Graded commutative $R$-algebras Let $R$ be a commutative ring and $T$ a graded commutative $R$-algebra. This means that $\,T$ consists of a collection $\{T_n\}_{n\geq 0}$ of $\,R$-algebras, where the elements of $R_n$ are called homogeneus of degree $n$.

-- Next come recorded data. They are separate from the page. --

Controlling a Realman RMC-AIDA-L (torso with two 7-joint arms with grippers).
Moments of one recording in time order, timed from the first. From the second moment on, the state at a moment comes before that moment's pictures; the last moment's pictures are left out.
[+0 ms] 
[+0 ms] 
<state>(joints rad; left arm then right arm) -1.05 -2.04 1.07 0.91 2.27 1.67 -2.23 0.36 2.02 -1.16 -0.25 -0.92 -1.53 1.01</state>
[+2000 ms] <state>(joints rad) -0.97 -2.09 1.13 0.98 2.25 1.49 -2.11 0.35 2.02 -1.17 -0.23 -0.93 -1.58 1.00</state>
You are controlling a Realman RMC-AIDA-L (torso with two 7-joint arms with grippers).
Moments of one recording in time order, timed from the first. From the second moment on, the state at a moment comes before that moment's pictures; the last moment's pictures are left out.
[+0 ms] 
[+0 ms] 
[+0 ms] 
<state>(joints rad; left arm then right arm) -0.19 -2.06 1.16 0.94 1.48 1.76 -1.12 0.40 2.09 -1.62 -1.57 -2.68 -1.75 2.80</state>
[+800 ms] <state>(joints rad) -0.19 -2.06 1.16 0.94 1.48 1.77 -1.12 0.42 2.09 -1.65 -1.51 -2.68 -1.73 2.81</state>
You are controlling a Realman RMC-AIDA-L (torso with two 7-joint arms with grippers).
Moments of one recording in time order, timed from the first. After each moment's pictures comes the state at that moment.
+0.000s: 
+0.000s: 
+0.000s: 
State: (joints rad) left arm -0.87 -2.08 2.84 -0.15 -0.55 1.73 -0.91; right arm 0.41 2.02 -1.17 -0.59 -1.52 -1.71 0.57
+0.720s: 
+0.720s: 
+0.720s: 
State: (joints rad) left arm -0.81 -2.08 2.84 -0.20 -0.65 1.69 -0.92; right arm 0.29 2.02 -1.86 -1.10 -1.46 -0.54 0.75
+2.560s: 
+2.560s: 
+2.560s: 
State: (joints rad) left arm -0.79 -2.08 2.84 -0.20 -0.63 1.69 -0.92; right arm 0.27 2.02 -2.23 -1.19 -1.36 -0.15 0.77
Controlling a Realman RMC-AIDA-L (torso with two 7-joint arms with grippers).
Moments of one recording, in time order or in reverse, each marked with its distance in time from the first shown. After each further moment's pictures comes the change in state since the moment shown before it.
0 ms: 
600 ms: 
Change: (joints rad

The graded commutativity is expressed by the following axiom: 


*

*if $a\in R_s$ and $\,b\in R_t$ then $a\cdot b = (-1)^{s\cdot t} \;b\cdot a$


Now consider the polynomial ring in one variable $R[X]$, and declare a grading by
$$ |\; X^n\,| = d\cdot n $$
for a chosen $d\in \mathbb{Z}$. If $d$ is even gives $R[X]$ the structure of a graded commutative $R$-algebra. On the other hand if $d$ is odd we need to mod out the ideal $(2X^2)$ from $R[X]$ to obtain such a structure, since we have the relation 
$$X\cdot X = (-1)^{d^2} X\cdot X \implies 2X^2 = 0. $$

It's easy to prove that for $d$ even there is a bijection
$$ \{ \text{Morphisms } f:R[X] \to T \text{ of graded commutative R-algebras}\} \leftrightarrow \{ \text{Elements of } T^d \}, $$
given by the assignment $f\mapsto f(X)$.
My question is: Does this still hold when $d$ is odd? I think it does, but I'm not convinced, I have the feeling that I'm missing something...

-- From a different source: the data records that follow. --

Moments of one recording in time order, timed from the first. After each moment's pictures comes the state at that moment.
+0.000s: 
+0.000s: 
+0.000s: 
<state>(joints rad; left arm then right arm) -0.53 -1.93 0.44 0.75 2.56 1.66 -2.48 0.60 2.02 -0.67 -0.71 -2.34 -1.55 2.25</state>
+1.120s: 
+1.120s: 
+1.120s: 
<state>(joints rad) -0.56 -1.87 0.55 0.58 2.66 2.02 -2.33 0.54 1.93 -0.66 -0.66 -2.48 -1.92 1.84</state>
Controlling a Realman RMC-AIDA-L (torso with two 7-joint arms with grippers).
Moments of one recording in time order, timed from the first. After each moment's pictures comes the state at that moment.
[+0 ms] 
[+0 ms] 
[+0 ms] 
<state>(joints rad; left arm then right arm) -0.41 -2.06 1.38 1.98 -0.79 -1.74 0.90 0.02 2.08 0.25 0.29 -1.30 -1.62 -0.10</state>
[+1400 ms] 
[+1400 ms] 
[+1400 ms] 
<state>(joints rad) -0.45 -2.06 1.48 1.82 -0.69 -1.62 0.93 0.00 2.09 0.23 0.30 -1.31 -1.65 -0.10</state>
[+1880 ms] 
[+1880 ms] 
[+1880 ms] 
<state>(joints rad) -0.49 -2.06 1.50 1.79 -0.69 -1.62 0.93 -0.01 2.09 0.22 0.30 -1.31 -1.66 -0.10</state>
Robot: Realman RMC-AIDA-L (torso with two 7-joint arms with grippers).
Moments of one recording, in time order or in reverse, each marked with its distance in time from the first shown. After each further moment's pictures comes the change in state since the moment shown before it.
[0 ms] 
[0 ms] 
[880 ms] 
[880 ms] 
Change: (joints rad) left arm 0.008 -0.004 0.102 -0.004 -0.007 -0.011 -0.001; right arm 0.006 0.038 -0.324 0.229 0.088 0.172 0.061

 A: If $d$ is odd, then $R[X]/(2X^2)$ (with $|X|=d$) is commutative but also graded-commutative: It suffices to prove that $X^n X^m = (-1)^{nm} X^m X^n$. This is clear if $n=0$ or $m=0$. But if $n,m \geq 1$, it follows from $0 = 2 X^{n+m}$.
Now if $T$ is graded-commutative and $t \in T^d$, there is a unique homomorphism of graded $R$-algebras $R[X] \to T$ mapping $X \mapsto t$. But since we have $2 t^2=0$ (this follows by applying graded-commutativity to $t$ with itsself), it follows that $2X^2$ lies in the kernel. Hence, it factors uniquely through $R[X]/(2X^2)$.

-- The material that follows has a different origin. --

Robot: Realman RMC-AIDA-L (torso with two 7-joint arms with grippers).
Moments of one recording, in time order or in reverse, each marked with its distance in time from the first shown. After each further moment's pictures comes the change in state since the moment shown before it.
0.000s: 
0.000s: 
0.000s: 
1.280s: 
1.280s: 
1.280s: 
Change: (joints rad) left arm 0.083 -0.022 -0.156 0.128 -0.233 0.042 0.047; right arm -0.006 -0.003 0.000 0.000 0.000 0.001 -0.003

Hence, $R[X]/(2X^2)$ satisfies the desired universal property: It is the universal graded-commutative $R$-algebra containing an element of degree $d$. Note that when $2=0$ in $R$, this simplifies to the polynomial algebra  $R[X]=\mathrm{Sym}(R)$, and when $2 \in R^*$, it simplifies to the exterior algebra $R[X]/(X^2)=\Lambda(R)$, aka the algebra of dual numbers. This gives a complete description in the case of fields. However, for $R=\mathbb{Z}$, I don't know any better description. Note that there is an isomorphism of $R$-modules $R[X]/(2X^2) \cong R \cdot 1 \oplus R \cdot X \oplus \bigoplus_{i \geq 2} R/(2) \cdot X^i$.